**Work request**
Look through the data below. Show each line where the string "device" occurs.

(Excerpts from a dataset)
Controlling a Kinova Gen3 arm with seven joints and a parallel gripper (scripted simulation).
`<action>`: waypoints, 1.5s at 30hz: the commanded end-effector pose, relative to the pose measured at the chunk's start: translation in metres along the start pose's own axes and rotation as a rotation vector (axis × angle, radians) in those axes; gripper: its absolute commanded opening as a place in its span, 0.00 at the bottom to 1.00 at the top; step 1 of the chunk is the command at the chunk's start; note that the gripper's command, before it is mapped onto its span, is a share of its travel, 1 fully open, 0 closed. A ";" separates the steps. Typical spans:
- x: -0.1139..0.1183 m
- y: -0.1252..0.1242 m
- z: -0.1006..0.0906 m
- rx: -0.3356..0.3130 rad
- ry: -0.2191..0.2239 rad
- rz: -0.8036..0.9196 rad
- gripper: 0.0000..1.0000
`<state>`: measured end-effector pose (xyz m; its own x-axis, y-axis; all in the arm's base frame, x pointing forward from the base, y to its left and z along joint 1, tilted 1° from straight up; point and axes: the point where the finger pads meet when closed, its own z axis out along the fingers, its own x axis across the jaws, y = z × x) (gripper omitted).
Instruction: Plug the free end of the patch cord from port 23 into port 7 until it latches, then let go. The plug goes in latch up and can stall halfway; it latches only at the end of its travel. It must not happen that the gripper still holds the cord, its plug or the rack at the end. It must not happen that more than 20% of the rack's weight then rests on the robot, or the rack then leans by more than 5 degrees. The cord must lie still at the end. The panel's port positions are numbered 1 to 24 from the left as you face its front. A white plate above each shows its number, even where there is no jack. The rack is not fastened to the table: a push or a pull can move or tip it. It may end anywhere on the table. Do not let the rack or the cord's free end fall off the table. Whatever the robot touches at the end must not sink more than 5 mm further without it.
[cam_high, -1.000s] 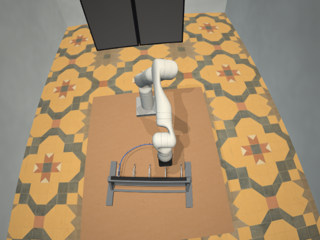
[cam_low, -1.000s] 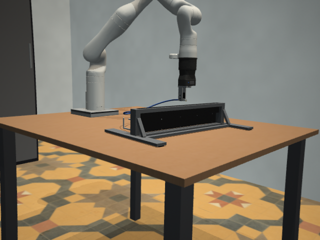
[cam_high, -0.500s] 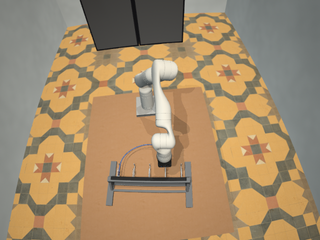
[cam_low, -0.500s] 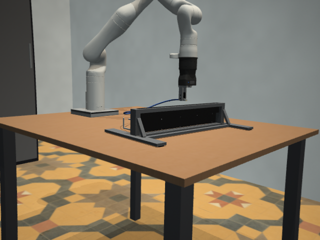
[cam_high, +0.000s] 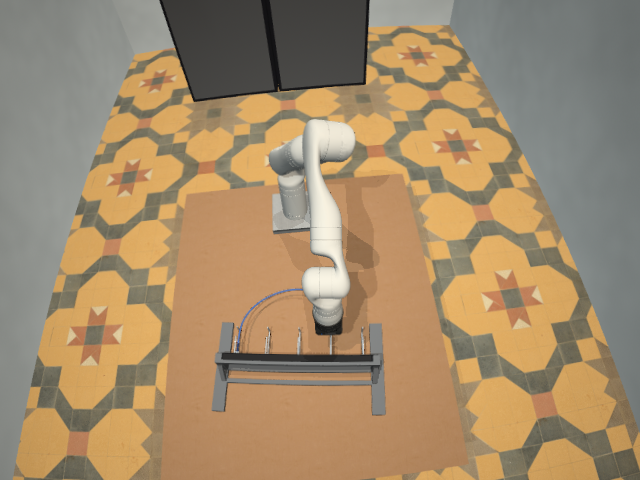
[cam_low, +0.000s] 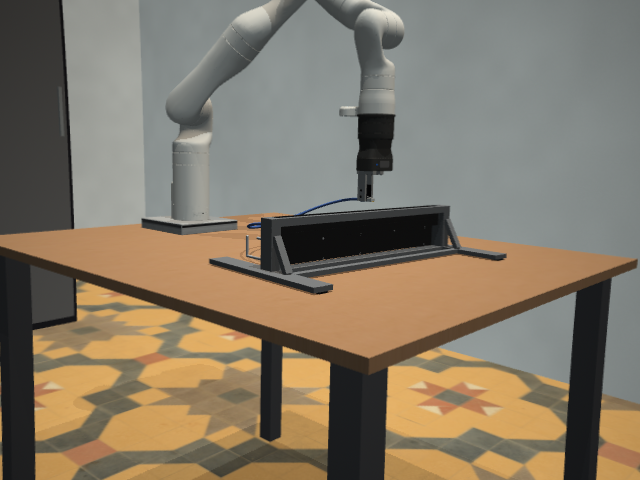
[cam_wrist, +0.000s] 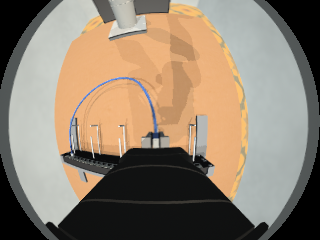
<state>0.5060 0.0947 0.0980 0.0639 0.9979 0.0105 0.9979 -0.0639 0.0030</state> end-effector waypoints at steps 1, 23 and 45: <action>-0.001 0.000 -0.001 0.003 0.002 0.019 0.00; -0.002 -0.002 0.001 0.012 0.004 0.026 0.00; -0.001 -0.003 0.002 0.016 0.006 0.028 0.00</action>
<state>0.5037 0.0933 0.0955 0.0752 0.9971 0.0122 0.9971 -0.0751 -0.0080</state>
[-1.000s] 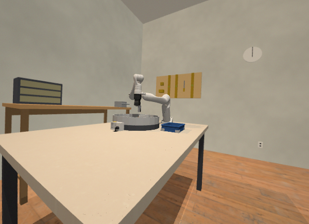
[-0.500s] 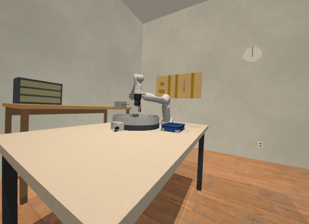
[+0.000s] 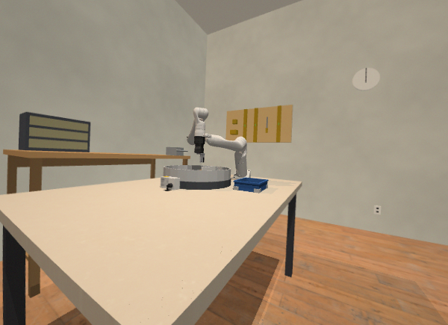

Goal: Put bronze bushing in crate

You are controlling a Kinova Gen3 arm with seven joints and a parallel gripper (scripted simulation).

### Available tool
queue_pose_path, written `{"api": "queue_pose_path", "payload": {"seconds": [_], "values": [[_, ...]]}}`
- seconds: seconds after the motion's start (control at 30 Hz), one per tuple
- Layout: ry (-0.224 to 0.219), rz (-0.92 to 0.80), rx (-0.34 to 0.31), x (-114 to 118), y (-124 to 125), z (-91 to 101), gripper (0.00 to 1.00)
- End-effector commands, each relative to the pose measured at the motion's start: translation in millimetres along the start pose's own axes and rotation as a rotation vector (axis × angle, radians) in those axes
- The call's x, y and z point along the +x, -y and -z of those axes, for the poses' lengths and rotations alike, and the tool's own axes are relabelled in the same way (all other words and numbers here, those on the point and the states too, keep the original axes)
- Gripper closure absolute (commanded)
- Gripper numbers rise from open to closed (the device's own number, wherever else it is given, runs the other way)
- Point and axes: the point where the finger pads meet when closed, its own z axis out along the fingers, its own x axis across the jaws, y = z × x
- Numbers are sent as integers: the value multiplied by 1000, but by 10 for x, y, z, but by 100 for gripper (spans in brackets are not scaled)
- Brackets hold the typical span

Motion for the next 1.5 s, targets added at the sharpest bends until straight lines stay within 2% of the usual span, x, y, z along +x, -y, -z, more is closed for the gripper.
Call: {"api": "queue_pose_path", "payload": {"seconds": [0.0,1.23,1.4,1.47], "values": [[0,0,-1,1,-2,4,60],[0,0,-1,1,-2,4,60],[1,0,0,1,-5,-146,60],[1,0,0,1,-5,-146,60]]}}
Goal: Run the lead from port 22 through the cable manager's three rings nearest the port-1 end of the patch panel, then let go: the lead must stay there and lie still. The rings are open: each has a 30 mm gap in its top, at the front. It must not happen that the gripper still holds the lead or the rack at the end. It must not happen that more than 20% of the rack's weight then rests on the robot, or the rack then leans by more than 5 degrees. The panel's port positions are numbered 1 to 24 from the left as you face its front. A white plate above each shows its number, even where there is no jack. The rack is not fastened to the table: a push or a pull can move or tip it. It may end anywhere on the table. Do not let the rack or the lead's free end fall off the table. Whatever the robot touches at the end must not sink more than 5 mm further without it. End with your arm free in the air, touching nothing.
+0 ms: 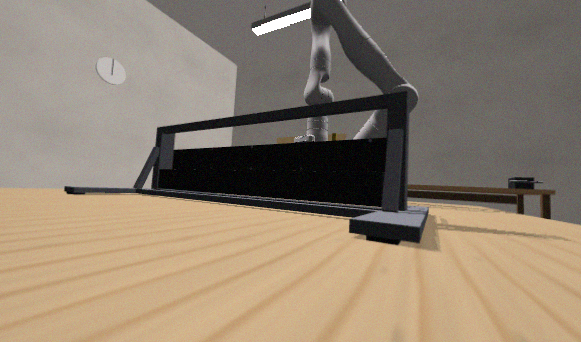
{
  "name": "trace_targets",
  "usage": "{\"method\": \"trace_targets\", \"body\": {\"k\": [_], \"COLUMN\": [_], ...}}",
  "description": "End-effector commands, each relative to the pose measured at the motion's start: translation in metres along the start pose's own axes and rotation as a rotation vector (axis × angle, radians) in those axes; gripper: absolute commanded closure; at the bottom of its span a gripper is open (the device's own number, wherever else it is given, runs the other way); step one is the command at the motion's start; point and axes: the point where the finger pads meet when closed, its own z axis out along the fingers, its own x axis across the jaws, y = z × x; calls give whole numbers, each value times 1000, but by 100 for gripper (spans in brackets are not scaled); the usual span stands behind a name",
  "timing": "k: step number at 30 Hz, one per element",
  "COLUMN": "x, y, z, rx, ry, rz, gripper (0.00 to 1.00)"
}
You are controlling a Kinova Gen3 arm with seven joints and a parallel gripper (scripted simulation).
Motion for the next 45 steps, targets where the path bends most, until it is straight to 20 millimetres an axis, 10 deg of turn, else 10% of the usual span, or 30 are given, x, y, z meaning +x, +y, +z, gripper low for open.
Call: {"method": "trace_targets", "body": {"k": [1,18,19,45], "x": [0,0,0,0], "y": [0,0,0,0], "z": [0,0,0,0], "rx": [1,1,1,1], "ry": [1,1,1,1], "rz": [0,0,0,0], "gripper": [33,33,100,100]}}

**Response box**
- Gripper numbers rise from open to closed (the device's own number, wherever else it is given, runs the other way)
  "description": "End-effector commands, each relative to the pose measured at the motion's start: translation in metres along the start pose's own axes and rotation as a rotation vector (axis × angle, radians) in those axes; gripper: absolute commanded closure; at the bottom of its span a gripper is open (the device's own number, wherever else it is given, runs the other way); step one is the command at the motion's start; point and axes: the point where the finger pads meet when closed, its own z axis out along the fingers, its own x axis across the jaws, y = z × x; calls give whole numbers, each value times 1000, but by 100 for gripper (spans in brackets are not scaled); the usual span stands behind a name",

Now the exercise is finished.